To do: Write out each entry, exactly the way it appears.

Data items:
== Segment start ==
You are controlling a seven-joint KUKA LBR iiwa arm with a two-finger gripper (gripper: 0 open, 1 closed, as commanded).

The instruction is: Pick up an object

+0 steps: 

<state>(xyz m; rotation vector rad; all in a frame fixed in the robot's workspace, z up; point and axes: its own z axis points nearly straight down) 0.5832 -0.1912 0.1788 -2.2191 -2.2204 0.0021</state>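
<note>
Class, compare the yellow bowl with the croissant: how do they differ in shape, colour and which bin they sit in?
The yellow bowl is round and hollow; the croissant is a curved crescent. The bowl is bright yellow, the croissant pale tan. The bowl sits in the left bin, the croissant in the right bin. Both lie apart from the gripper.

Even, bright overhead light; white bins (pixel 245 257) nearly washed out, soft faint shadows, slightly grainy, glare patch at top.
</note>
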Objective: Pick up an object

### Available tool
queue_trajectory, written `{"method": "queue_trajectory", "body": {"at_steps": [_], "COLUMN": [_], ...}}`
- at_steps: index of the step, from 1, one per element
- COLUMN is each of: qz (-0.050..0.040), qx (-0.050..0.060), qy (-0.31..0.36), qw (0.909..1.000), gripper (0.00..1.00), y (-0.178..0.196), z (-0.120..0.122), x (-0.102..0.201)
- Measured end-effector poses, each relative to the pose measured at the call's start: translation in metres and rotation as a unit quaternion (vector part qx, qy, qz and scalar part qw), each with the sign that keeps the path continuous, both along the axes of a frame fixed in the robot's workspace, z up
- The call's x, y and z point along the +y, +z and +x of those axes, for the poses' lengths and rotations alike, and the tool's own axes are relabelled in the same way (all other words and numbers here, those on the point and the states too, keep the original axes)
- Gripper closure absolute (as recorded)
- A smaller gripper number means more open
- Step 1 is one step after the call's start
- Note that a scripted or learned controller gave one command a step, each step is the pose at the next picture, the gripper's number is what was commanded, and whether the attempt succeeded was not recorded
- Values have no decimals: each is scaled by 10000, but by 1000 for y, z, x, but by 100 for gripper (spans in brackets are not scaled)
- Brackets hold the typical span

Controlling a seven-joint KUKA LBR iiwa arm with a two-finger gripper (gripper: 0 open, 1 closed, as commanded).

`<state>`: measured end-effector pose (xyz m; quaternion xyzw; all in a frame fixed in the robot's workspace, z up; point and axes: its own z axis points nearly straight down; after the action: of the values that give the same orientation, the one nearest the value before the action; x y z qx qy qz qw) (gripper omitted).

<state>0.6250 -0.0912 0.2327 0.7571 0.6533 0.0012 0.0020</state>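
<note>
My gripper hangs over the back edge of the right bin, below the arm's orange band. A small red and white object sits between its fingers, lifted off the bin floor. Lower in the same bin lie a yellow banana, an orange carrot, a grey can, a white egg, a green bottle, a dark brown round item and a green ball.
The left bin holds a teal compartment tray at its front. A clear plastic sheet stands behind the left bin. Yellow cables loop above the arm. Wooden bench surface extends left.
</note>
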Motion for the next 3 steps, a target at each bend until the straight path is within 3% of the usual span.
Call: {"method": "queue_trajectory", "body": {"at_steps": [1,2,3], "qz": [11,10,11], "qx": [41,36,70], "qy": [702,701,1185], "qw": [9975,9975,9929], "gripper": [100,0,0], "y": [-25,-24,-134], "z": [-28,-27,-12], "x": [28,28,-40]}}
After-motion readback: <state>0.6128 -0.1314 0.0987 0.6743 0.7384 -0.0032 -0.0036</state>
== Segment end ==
Output of the task:
You are controlling a seven-joint KUKA LBR iiwa arm with a two-finger gripper (gripper: 0 open, 1 closed, as commanded).

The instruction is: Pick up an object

+0 steps: 

<state>(xyz m; rotation vector rad; all in a frame fixed in the robot's workspace, z up; point and axes: its own z axis points nearly straight down) 0.5832 -0.1912 0.1788 -2.2191 -2.2204 0.0021</state>
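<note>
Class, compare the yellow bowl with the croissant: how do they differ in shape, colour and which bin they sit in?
The yellow bowl is round and hollow; the croissant is a curved crescent. The bowl is bright yellow, the croissant pale tan. The bowl sits in the left bin, the croissant in the right bin. Both lie apart from the gripper.

Even, bright overhead light; white bins (pixel 245 257) nearly washed out, soft faint shadows, slightly grainy, glare patch at top.
</note>
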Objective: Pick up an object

### Available tool
queue_trajectory, written `{"method": "queue_trajectory", "body": {"at_steps": [_], "COLUMN": [_], ...}}`
- at_steps: index of the step, from 1, one per element
- COLUMN is each of: qz (-0.050..0.040), qx (-0.050..0.060), qy (-0.31..0.36), qw (0.909..1.000), gripper (0.00..1.00), y (-0.178..0.196), z (-0.120..0.122), x (-0.102..0.201)
- Measured end-effector poses, each relative to the pose measured at the call's start: translation in metres and rotation as a unit quaternion (vector part qx, qy, qz and scalar part qw), each with the sign that keeps the path continuous, both along the axes of a frame fixed in the robot's workspace, z up
- The call's x, y and z point along the +y, +z and +x of those axes, for the poses' lengths and rotations alike, and the tool's own axes are relabelled in the same way (all other words and numbers here, those on the point and the states too, keep the original axes)
- Gripper closure absolute (as recorded)
- A smaller gripper number means more open
- Step 1 is one step after the call's start
- Note that a scripted or learned controller gave one command a step, each step is the pose at the next picture, the gripper's number is what was commanded, and whether the attempt succeeded was not recorded
- Values have no decimals: each is scaled by 10000, but by 1000 for y, z, x, but by 100 for gripper (spans in brackets are not scaled)
- Brackets hold the typical span

Controlling a seven-joint KUKA LBR iiwa arm with a two-finger gripper (gripper: 0 open, 1 closed, as commanded).

`<state>`: measured end-effector pose (xyz m; quaternion xyzw; all in a frame fixed in the robot's workspace, z up; point and axes: its own z axis points nearly straight down; after the action: of the values that give the same orientation, the one nearest the value before the action; x y z qx qy qz qw) (gripper omitted).

<state>0.6250 -0.0912 0.2327 0.7571 0.6533 0.0012 0.0020</state>
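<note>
My gripper hangs over the back edge of the right bin, below the arm's orange band. A small red and white object sits between its fingers, lifted off the bin floor. Lower in the same bin lie a yellow banana, an orange carrot, a grey can, a white egg, a green bottle, a dark brown round item and a green ball.
The left bin holds a teal compartment tray at its front. A clear plastic sheet stands behind the left bin. Yellow cables loop above the arm. Wooden bench surface extends left.
</note>
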Motion for the next 3 steps, a target at each bend until the straight path is within 3% of the usual span.
Call: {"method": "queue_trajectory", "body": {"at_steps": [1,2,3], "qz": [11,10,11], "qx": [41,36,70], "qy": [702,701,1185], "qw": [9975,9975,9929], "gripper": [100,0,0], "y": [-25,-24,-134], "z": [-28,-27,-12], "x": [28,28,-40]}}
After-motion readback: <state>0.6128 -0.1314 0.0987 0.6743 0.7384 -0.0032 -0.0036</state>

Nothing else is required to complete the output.